WORK TO COMPLETE:
Omit the images and output every line of the data below exactly.
--- DATA EXTRACT Enclosed Below ---
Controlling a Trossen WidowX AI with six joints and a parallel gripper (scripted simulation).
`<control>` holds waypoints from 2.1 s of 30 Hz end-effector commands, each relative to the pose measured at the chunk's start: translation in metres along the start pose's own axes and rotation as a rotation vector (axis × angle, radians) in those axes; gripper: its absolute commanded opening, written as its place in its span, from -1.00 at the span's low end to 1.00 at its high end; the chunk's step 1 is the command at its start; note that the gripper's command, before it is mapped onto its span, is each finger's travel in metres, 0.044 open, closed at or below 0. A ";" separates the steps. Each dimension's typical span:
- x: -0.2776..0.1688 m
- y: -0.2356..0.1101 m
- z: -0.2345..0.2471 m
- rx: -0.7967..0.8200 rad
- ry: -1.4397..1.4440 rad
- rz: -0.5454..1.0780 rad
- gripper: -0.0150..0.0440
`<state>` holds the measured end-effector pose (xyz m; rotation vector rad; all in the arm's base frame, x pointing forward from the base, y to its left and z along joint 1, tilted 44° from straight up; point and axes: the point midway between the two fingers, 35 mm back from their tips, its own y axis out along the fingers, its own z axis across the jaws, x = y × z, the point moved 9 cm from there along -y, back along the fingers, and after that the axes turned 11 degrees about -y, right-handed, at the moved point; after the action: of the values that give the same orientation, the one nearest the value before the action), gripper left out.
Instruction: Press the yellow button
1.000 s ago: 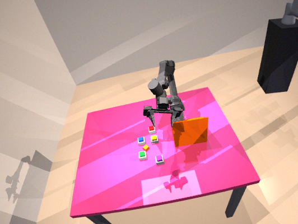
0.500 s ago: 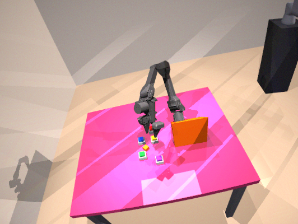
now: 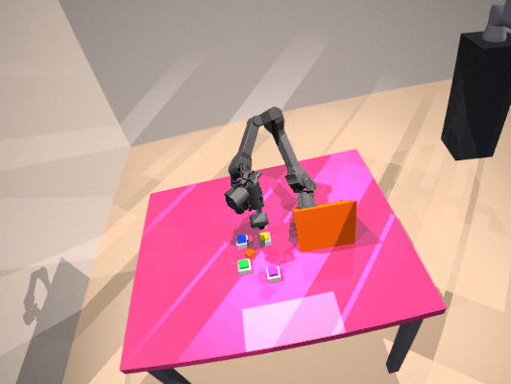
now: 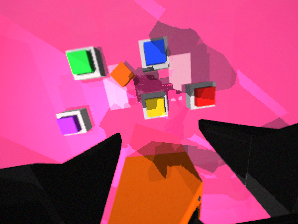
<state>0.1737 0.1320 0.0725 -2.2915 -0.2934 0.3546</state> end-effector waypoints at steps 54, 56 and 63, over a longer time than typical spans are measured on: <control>0.001 0.096 -0.004 -0.017 0.019 0.003 -0.42; 0.001 0.096 -0.004 -0.017 0.019 0.003 -0.42; 0.001 0.096 -0.004 -0.017 0.019 0.003 -0.42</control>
<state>0.1869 0.0669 0.0043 -2.3054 -0.2834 0.3221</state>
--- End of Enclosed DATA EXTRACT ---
ANSWER SECTION:
Controlling a Trossen WidowX AI with six joints and a parallel gripper (scripted simulation).
`<control>` holds waypoints from 2.1 s of 30 Hz end-effector commands, each relative to the pose measured at the chunk's start: translation in metres along the start pose's own axes and rotation as a rotation vector (axis × angle, radians) in those axes; gripper: its absolute commanded opening, written as its place in its span, from -1.00 at the span's low end to 1.00 at its high end; the chunk's step 1 is the command at its start; note that the gripper's command, before it is mapped onto its span, is each finger's travel in metres, 0.044 open, closed at or below 0. A ";" separates the steps. Each dimension's typical span:
- x: -0.2776..0.1688 m
- y: -0.2356..0.1101 m
- z: -0.2345..0.2471 m
- rx: -0.7967..0.8200 rad
- ry: -1.4397..1.4440 rad
- rz: -0.5454..1.0780 rad
- gripper: -0.0150..0.0440
`<state>` holds the measured end-effector pose (xyz m; rotation vector rad; all in the arm's base frame, x pointing forward from the base, y to its left and z along joint 1, tilted 44° from straight up; point and axes: the point midway between the two fingers, 35 mm back from their tips, its own y axis out along the fingers, its own z axis across the jaws, x = y × z, the point moved 9 cm from there along -y, back along the fingers, and after that the axes turned 11 degrees about -y, right-handed, at the moved point; after the action: of the values that give the same orientation, the one nearest the value before the action), gripper left out.
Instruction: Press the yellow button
1.000 s ago: 
0.500 s ago: 
now: 
now: 
<state>0.1737 0.1320 0.0725 -2.2915 -0.2934 0.3546</state> end-effector waypoints at steps 54, 56 and 63, over a longer time than typical spans are measured on: <control>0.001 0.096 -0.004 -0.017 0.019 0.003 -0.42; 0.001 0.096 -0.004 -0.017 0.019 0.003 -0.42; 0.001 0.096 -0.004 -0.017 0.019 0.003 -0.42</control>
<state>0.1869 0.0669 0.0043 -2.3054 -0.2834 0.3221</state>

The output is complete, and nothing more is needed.